To the roasting pan, add the spices.  Use about a tablespoon of coriander and cumin seeds along with the cinnamon stick and a couple of sage leaves.  Using whole spices is important here because we want to strain them out to make a gravy later.  If you have a strainer that can separate tiny grains of ground spices, let me know where I can buy one.  Roughly chop the onion, celery (include the leafy tops!), apple, and carrots.  The bigger the pieces are, the longer it will take for them to cook, and they will act as the rack for the bird.  Add them in one layer and a cup or two of water (or white wine if you have it, take it up a notch!).  Sprinkle with salt and pepper, season each layer my friends!

Using half of an apple, I used green, dice it into about 1 inch pieces then sprinkle liberally with salt and pepper.  Stuff the apple and a couple more sage leaves into the cavity of the bird.

Next is the compound butter.  Simply mix about 2 tablespoons of room temperature butter with a palmful of dried sage, salt and pepper.  If your butter becomes too warm just pop it into the freezer for a few minutes so that you can work with it.  Remember those pockets of fat you removed from the bird?  We are replacing those with this flavoured butter.  Shove 1/4 of the butter into the space between the skin and the meat, repeat on the other side with another 1/4 of the butter.  The remaining half of the compound butter goes on the skin, all over the entire bird.

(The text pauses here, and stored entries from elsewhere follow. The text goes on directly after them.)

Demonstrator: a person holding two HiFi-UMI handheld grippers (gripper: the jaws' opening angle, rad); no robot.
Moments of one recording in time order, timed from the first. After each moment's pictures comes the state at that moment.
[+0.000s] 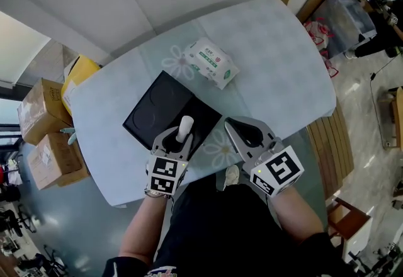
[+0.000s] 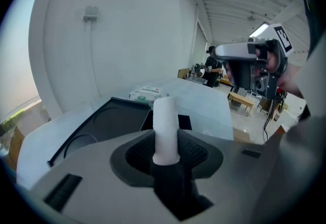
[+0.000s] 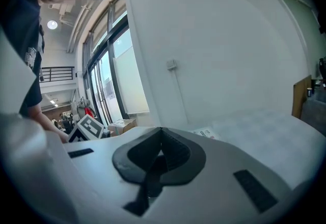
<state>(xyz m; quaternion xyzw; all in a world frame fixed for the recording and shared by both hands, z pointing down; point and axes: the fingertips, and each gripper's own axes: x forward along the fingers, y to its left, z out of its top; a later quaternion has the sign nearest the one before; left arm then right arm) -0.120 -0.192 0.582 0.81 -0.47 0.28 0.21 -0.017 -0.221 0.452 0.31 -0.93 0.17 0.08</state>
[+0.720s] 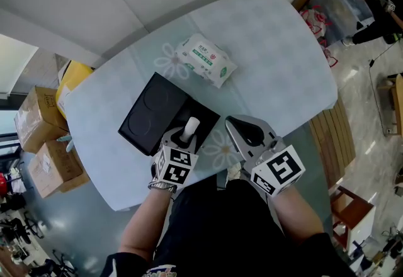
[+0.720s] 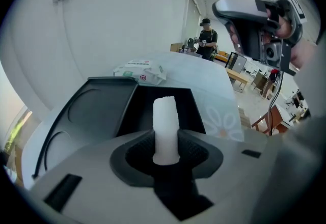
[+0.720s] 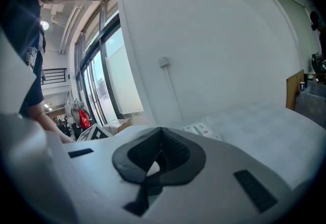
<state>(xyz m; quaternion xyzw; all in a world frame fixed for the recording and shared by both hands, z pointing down) -0.104 -0.193 0.649 0.78 -0.40 0.41 0.24 -0.009 -0.236 0.472 0.34 -0.92 0.19 0.09</state>
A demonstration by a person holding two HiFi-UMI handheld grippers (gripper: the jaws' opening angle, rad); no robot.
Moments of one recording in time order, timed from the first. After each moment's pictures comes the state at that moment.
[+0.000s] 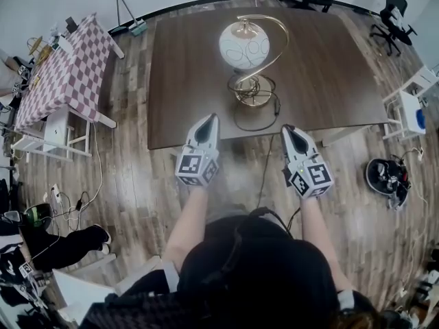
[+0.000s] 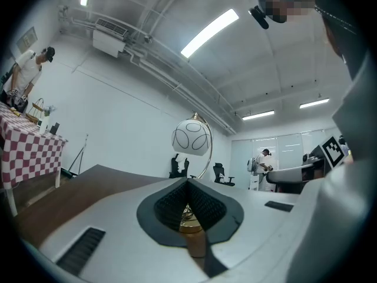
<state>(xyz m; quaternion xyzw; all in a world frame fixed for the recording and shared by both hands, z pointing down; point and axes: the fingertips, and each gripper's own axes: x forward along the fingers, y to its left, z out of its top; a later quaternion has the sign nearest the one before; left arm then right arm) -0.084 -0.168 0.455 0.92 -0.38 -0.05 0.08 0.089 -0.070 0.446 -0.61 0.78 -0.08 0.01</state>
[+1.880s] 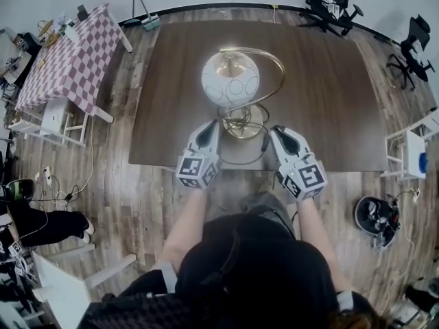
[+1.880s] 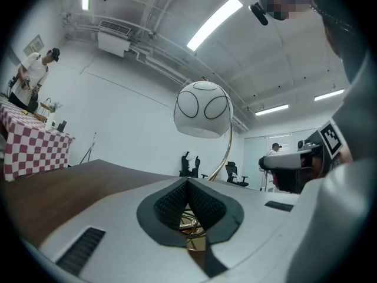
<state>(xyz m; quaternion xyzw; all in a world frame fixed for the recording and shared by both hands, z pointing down) -0.006 -0.241 0.488 0.89 -0.44 -0.04 0.09 0.143 -0.178 0.447 -0.52 0.85 -0.05 -0.03</state>
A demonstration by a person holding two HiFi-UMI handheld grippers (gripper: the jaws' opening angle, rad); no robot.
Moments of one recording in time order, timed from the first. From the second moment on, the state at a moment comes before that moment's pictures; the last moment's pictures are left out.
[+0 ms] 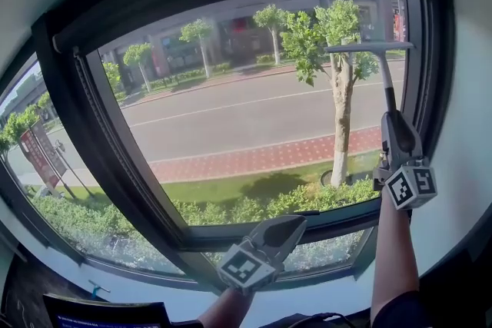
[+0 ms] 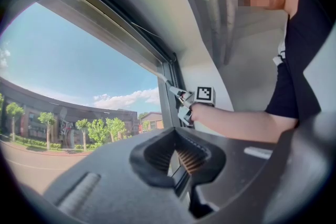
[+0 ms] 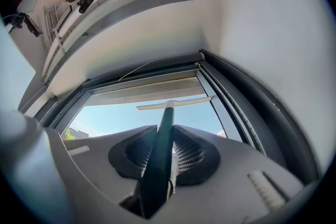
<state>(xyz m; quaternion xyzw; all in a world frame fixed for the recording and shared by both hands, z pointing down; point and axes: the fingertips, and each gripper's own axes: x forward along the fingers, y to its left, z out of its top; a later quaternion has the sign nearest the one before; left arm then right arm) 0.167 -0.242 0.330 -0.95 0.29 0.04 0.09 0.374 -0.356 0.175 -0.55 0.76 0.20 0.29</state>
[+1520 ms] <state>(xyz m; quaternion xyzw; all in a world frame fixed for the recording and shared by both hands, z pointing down) 0.159 -0.206 0.371 -0.96 0.29 0.02 0.04 0.361 -0.336 0.289 -0.58 0.77 0.11 0.24</state>
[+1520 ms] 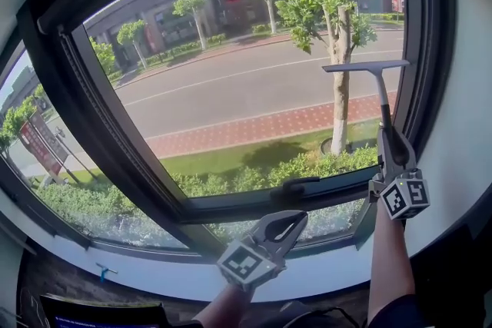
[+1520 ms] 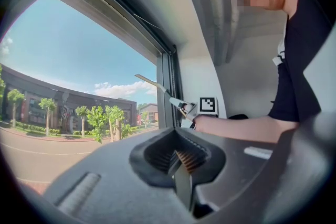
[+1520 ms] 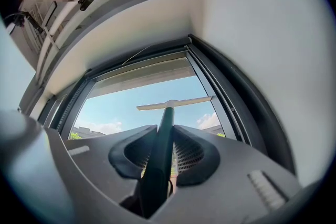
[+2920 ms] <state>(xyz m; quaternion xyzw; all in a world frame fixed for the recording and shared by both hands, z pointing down) 0.162 -0.182 0.411 -0.95 0.30 -0.03 -0.02 0.362 -0.318 0.413 -0.59 0.79 0.02 0.18</state>
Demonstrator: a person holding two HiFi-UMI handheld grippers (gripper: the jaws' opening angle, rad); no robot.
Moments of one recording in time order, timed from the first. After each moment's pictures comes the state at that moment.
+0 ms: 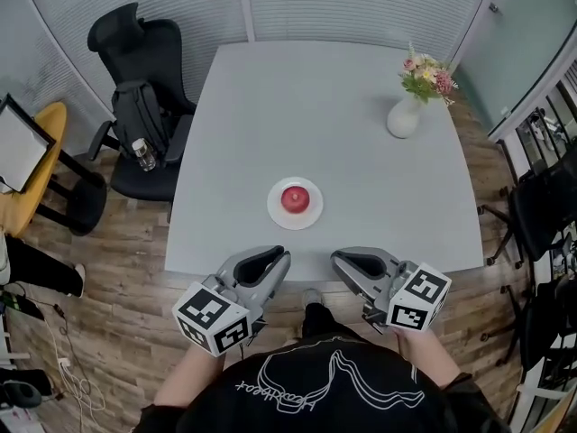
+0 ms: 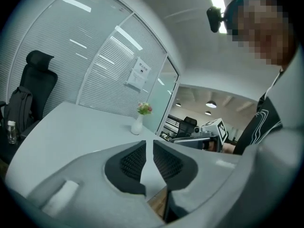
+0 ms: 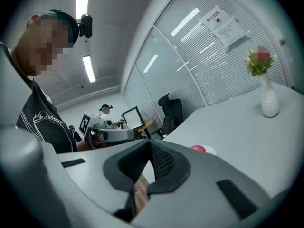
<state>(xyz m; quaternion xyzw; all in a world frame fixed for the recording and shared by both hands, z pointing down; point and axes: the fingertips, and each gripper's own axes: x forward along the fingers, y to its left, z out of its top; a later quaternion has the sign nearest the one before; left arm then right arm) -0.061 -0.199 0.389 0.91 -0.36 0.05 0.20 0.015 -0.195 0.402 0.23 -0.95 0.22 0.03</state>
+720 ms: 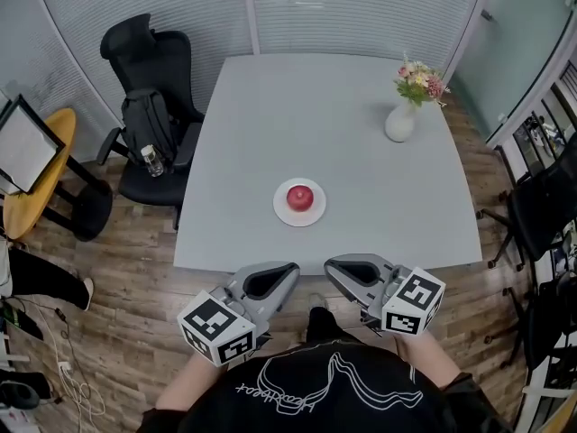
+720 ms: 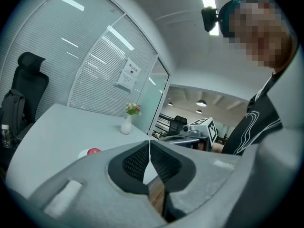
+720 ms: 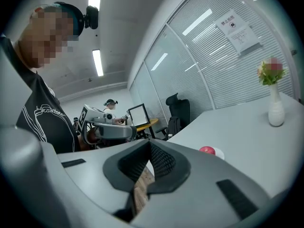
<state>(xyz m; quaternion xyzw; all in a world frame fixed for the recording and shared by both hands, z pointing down) -0.051 -0.138 0.362 0.93 -0.31 0.05 0.18 -0.006 -0.145 0.384 0.20 -0.96 0.18 0.05</state>
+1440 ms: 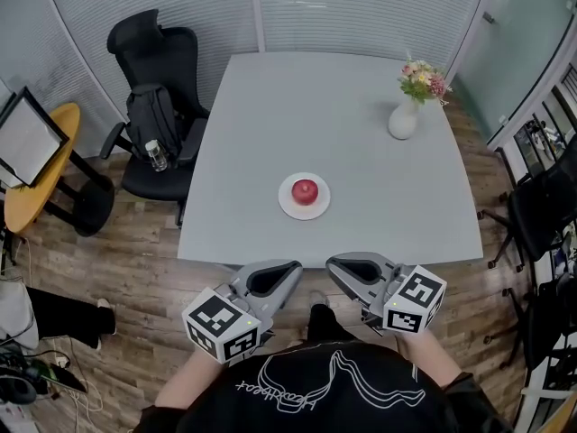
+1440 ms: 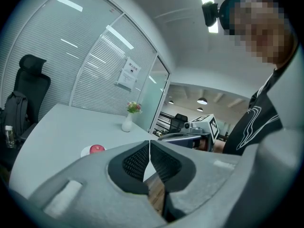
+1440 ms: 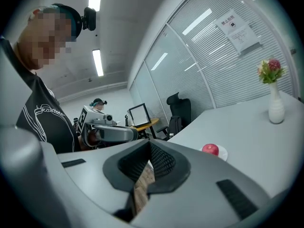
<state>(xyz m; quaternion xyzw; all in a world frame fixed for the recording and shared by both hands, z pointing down) -0.054 -0.118 0.368 0.93 -0.32 0.06 0.18 -0.011 -0.125 0.383 0.20 -0.96 0.18 0.04</state>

Move the bird to the roasting pan using the neck hole and breast plate as handles, otherwise you might lose the butter encased bird to the floor.  Tuck the wing tips under.  I did not truss this bird and sometimes you don’t really need to.  The bonus is all that skin between the legs and breast gets crispy because it’s not squished together and shielded from the heat of the oven.

Place the pan in the oven, legs pointing to the back of the oven.  Don’t open the door, this is important: keep the heat and steam inside the oven.  The more you open the door to check on the bird, the more vapour escapes, therefore causing dry-bird-syndrome.  Leave it alone for a while, set a timer for 30 minutes.

After 30 minutes, check for browning of the skin, look through the glass of the oven door.  Try not to open it.  If you see some nice golden brown, turn down the oven to 350ºF.  Let it roast another 20 minutes. 

Carefully open the door with your body away from the oven.  The steam will give you an unwanted facial if you’re not careful.  Take birdy’s temperature in a thick part of the breast without touching any bones, I use the area near the wings, equivalent to pectorals I guess.  Don’t puncture the top of the bird in the middle of the breast, all the juices will run out (DBS!).  The pectoral should read 160ºF, thighs 180ºF.  Shy by ten degrees? Roast for about 20 more minutes. 

If you have reached the correct temperature, remove the pan from the oven.  Place birdy on a cutting board and tent loosely with foil.  Let birdy rest before carving, let the juices redistribute! 

I have a wee one in the house and if you are a thrifty mama like me, you’ll want to save those carrots and apples from the pan to blend up for your sweet baby.  I even left some celery in the mix, although the strings did a number on my blender!  Fair warning for you.

Gravy!  Life would not be complete without gravy.  Strain the cooking liquid from the pan and separate the grease.  Take note of how many tablespoons of grease you have collected, measure an equal amount of flour.  Add the grease and flour to the pan (you can use another pot) and stir quickly to cook the flour.   Add the rest of the liquid and whisk.  Bring the gravy to a slow boil, cook until the flour is no longer tasted and the gravy coats the back of a spoon.  Now is the time to season with salt and pepper to taste.

Carve and enjoy with your favorite sides.  I made Unstuffing, acorn squash, crescent rolls, and peas to accompany birdy.  Now I’m ready for the big bird!